Dangers of Cooking Inside Tent Because It’s Raining Outside
The greatest danger of cooking inside a tent is the emission of carbon monoxide by your stove. Carbon monoxide is an odorless and invisible gas that affects your breathing. It is a product of carbon-based fuels like alcohol, canister fuels, wood, and fuel cubes, to name a few.
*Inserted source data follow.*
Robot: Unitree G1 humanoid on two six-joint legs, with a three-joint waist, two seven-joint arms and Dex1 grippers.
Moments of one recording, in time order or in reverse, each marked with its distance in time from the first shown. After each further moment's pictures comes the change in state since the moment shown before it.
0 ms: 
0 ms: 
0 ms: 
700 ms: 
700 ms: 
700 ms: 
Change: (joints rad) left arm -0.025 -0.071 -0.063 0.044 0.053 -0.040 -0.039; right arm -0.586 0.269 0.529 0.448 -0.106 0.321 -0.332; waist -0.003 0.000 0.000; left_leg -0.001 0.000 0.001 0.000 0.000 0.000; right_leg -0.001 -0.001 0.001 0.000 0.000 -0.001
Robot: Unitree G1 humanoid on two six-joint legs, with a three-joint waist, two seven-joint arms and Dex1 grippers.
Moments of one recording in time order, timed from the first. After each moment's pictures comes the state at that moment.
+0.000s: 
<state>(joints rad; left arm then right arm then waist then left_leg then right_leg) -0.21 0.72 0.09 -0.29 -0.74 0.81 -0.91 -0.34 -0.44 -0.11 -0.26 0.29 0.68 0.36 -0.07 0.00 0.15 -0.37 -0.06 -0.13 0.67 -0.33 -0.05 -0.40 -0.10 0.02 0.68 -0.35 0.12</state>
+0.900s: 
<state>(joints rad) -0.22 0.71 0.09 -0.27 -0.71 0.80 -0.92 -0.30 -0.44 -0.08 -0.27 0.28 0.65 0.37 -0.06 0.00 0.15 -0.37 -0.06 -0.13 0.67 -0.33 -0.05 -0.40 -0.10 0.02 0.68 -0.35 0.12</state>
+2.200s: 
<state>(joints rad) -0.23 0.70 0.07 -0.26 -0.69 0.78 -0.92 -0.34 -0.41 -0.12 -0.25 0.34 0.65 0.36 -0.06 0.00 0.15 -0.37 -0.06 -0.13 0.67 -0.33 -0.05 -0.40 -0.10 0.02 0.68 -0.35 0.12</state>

When preparing food using a camping stove, it is often advisable to ensure the tent has enough and well-ventilated spaces. On most occasions, it would be better to cook from outside, but in extreme rain, there is no alternative but to cook from inside the tent.
When cooking inside a tent, you are best off using a tent stove that has been designed to be used inside a tent. However, not just any tent. The tent also needs to have stock jacks so the fumes can be dispersed outside the tent.
Cooking Inside A Tent Can Be Poisonous
Inhalation of carbon monoxide gas can lead to poisoning. Some of the symptoms of poisoning include headache, nausea, and disorientation. Other symptoms of carbon monoxide poisoning are difficulties in breathing, stomach pains, and general body weakness, to name a few.
In case you are not aware, the poisoning caused by carbon monoxide has a negative impact on the brain, which may eventually lead to death. This is a problem affecting everyone that cooks inside a tent as a result of ignorance.
Remember, prevention is better than cure.